Sekolah yang berhasil dia tangani semangat dan etos kinerjanya seperti terlahir kembali. Mirip motor yang baru turun mesin.
Adapun berhadapan dengan budaya kerja sekolah X, konsultan kita geleng-geleng kepala. Obat yang dia berikan nyaris bertahan hanya dua bulan. Pada bulan berikutnya tidak terjadi perubahan yang signifikan.
Konsultan kita pun tidak pernah nongol lagi di sekolah. Mungkin kontraknya menjadi “dokter” untuk menyembuhkan “penyakit” sudah habis. Rutinitas kerja di sekolah itu kembali normal, adem ayem, meskipun di bawah tanah kesadarannya tersimpan bara.
Saya teringat pesan Randy Stocklin, Co-Founder and CEO, Readers.com. “Leaders inspire people through a shared vision and create an environment where people feel valued and fulfilled." Kepiawaian menginspirasi dan melihat visi masa depan saya pikir hampir setiap pemimpin sanggup memenuhinya.

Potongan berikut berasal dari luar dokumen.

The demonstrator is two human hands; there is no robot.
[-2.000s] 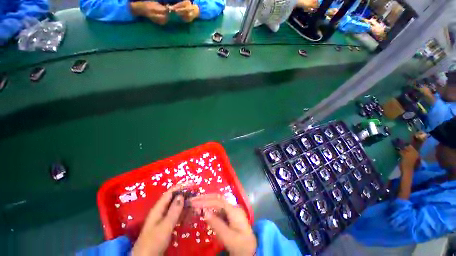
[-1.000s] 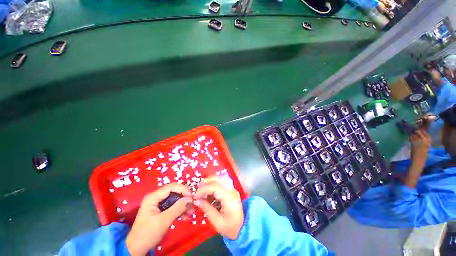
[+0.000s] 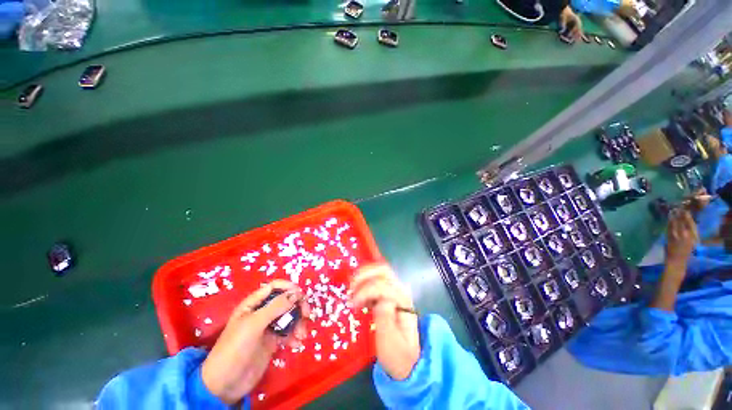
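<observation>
My left hand (image 3: 249, 340) holds a small black watch housing (image 3: 284, 319) over the red tray, with a white patch showing on it. My right hand (image 3: 387, 316) is over the tray's right rim, apart from the housing, its fingers curled and blurred. A short thin dark tool, likely tweezers (image 3: 406, 310), shows across it; its tip cannot be made out. The red plastic tray (image 3: 261, 231) holds many scattered small white parts (image 3: 321, 300).
A black blister tray (image 3: 534, 264) with housings in its pockets lies at right. One housing (image 3: 60, 258) lies at far left, several along the far side. A grey post (image 3: 594, 96) slants across the right. A green and white reel (image 3: 618, 184) and a person's blue sleeve (image 3: 642, 344) are beyond.
My hands were together at the housing; my right hand has moved off to the right. The housing in my left hand is turned and shows a white patch.
</observation>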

Adapun bagaimana visi itu diwujudkan dalam sebuah hope management merupakan tantangan tersendiri yang tidak kalah berat dan melelahkan.
Mengapa berat dan melelahkan? Perubahan yang digerakkan untuk mencapai visi masa depan sejatinya tidak pernah selesai. Pada saat yang sama, ia harus membuka mata para penumpang kapal agar menyadari realitas kekinian. Situasi mendesak dan darurat sudah di depan mata.

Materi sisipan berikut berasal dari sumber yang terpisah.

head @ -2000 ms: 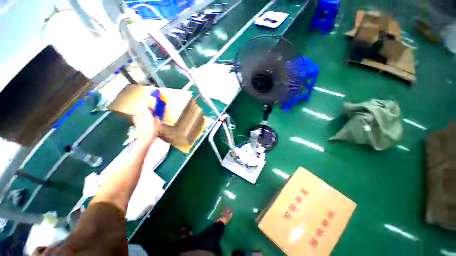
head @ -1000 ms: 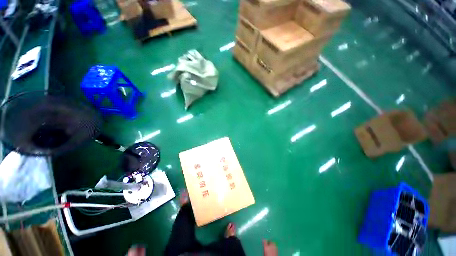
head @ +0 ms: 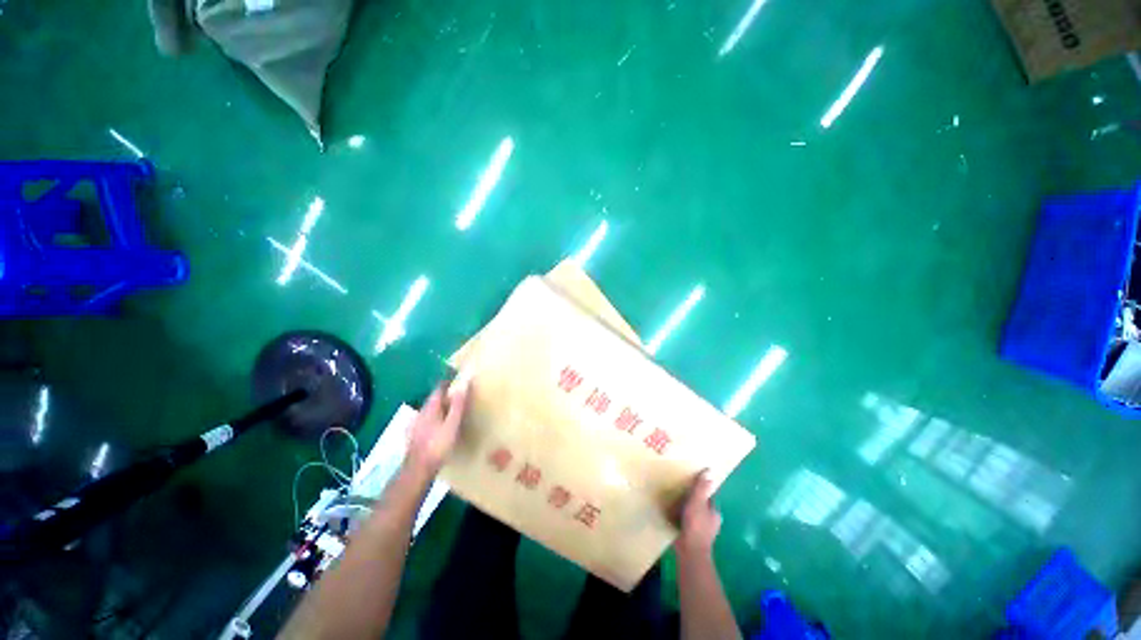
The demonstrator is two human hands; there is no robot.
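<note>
A brown shipping carton (head: 588, 438) with red Chinese print on its face is between my two hands, in front of my legs. My left hand (head: 438, 423) grips its left edge, with the fingers on the edge. My right hand (head: 698, 515) grips its right edge. The carton is turned at an angle. A brown flap or edge shows beyond its far side. The carton's underside is hidden, so I cannot tell whether it is clear of the floor.
A blue plastic stool (head: 88, 244) is at left. The fan's round base (head: 313, 381) and a white stand (head: 328, 519) are at lower left. A woven sack (head: 282, 50) lies at upper left. A blue crate (head: 1070, 294) and a carton (head: 1064, 31) are at right.
The view has turned down onto the carton. Both hands have come onto its edges, and the carton now appears larger and turned. The pallet with stacked cartons has left the view.
</note>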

Baru di tahapan ini saja pemimpin perubahan akan menghadapi lipatan-lipatan tantangan dari dalam, yang apabila ia tidak berteguh hati, dipastikan gagal mengatasi myopi para penumpang. Maka sebelum mengembangkan visi, sang pemimpin perlu membangun koalisi yang kokoh.
Menciptakan lingkungan dimana orang yang berkoalisi dengan sang pemimpin merasa dihargai, menemukan urgensinya. Mereka yang diajak berubah merasa diuwongke. Diorangkan. Kehadiran mereka di tengah koalisi memiliki makna. Benar kata Stocklin, “…create an environment where people feel valued and fulfilled.”
Secanggih apapun argumentasi yang dipaparkan, sekuat apapun hegemoni kekuasaan yang ditancapkan, seseram apapun ia mamasang tampang wibawa, apabila tidak menghargai orang di sekelilingnya, apabila gagal menjadikan orang lain bermakna di tengah lingkungan kerja – ia bukan seorang pemimpin.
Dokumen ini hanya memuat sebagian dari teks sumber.